## Work task:
All entries must be transcribed without a single difference.
Top of Records supplied
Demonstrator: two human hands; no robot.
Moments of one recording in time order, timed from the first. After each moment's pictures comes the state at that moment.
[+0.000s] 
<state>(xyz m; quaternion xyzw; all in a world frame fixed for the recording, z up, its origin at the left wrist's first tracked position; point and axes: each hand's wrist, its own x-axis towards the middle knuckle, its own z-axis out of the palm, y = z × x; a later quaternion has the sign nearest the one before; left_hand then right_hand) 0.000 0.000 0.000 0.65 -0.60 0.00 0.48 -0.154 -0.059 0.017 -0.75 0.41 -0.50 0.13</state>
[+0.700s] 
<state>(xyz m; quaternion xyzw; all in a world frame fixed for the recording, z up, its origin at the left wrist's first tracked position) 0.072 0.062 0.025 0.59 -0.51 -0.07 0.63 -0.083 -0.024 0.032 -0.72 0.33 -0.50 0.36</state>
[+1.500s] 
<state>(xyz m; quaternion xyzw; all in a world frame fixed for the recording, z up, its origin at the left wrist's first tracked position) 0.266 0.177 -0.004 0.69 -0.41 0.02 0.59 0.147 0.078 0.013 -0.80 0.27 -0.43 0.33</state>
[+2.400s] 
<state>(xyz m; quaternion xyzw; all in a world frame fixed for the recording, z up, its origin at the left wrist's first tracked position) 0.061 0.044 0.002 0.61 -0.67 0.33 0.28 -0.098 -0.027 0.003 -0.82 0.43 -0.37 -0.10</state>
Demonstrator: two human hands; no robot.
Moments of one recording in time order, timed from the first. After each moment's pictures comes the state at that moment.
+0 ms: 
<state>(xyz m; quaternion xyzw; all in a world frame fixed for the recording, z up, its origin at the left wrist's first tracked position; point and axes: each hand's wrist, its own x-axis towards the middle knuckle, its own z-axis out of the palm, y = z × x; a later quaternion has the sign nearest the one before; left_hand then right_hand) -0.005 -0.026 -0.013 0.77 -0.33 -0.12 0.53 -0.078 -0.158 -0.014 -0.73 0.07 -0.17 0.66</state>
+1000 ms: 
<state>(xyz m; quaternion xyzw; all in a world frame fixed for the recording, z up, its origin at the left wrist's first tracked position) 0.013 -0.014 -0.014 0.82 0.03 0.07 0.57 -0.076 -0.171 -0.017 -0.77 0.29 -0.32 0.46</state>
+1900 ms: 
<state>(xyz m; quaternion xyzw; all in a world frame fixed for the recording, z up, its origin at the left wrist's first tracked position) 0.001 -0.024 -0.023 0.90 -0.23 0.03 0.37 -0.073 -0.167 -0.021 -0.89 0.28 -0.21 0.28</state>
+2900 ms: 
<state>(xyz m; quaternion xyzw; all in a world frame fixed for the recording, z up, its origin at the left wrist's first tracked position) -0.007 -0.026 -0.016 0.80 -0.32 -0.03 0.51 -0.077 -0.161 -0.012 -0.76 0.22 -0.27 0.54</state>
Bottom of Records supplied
## Solution below:
Demonstrator: two human hands; no robot.
Moments of one recording in time order, timed from the first. After each moment's pictures comes the state at that moment.
[+0.000s] 
<state>(xyz m; quaternion xyzw; all in a world frame fixed for the recording, z up, its origin at the left wrist's first tracked position; point and axes: each hand's wrist, its own x-axis towards the middle knuckle, its own z-axis out of the palm, y = z × x; a later quaternion has the sign nearest the one before; left_hand then right_hand) 0.000 0.000 0.000 0.65 -0.60 0.00 0.48 -0.154 -0.059 0.017 -0.75 0.41 -0.50 0.13</state>
[+0.700s] 
<state>(xyz m; quaternion xyzw; all in a world frame fixed for the recording, z up, its origin at the left wrist's first tracked position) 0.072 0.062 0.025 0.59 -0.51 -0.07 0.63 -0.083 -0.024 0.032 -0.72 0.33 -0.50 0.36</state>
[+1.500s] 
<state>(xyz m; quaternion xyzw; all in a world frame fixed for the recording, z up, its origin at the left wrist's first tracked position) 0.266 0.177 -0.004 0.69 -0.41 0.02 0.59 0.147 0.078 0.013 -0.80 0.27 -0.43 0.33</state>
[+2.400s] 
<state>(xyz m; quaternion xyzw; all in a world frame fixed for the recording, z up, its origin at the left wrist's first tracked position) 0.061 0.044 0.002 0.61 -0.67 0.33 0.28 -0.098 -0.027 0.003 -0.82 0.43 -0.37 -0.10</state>
Demonstrator: two human hands; no robot.
Moments of one recording in time order, timed from the first. After each moment's pictures comes the state at that moment.
+0 ms: 
<state>(xyz m; quaternion xyzw; all in a world frame fixed for the recording, z up, its origin at the left wrist's first tracked position; point and axes: each hand's wrist, its own x-axis towards the middle knuckle, its own z-axis out of the palm, y = z × x; a later quaternion has the sign nearest the one before; left_hand then right_hand) -0.005 -0.026 -0.013 0.77 -0.33 -0.12 0.53 -0.078 -0.158 -0.014 -0.73 0.07 -0.17 0.66</state>
+1000 ms: 
<state>(xyz m; quaternion xyzw; all in a world frame fixed for the recording, z up, its origin at the left wrist's first tracked position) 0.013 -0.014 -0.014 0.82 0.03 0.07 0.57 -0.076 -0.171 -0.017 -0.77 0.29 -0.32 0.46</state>
+1900 ms: 
<state>(xyz m; quaternion xyzw; all in a world frame fixed for the recording, z up, its origin at the left wrist's first tracked position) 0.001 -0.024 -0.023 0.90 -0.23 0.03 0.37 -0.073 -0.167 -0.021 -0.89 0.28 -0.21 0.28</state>
+2900 ms: 
<state>(xyz m; quaternion xyzw; all in a world frame fixed for the recording, z up, its origin at the left wrist's first tracked position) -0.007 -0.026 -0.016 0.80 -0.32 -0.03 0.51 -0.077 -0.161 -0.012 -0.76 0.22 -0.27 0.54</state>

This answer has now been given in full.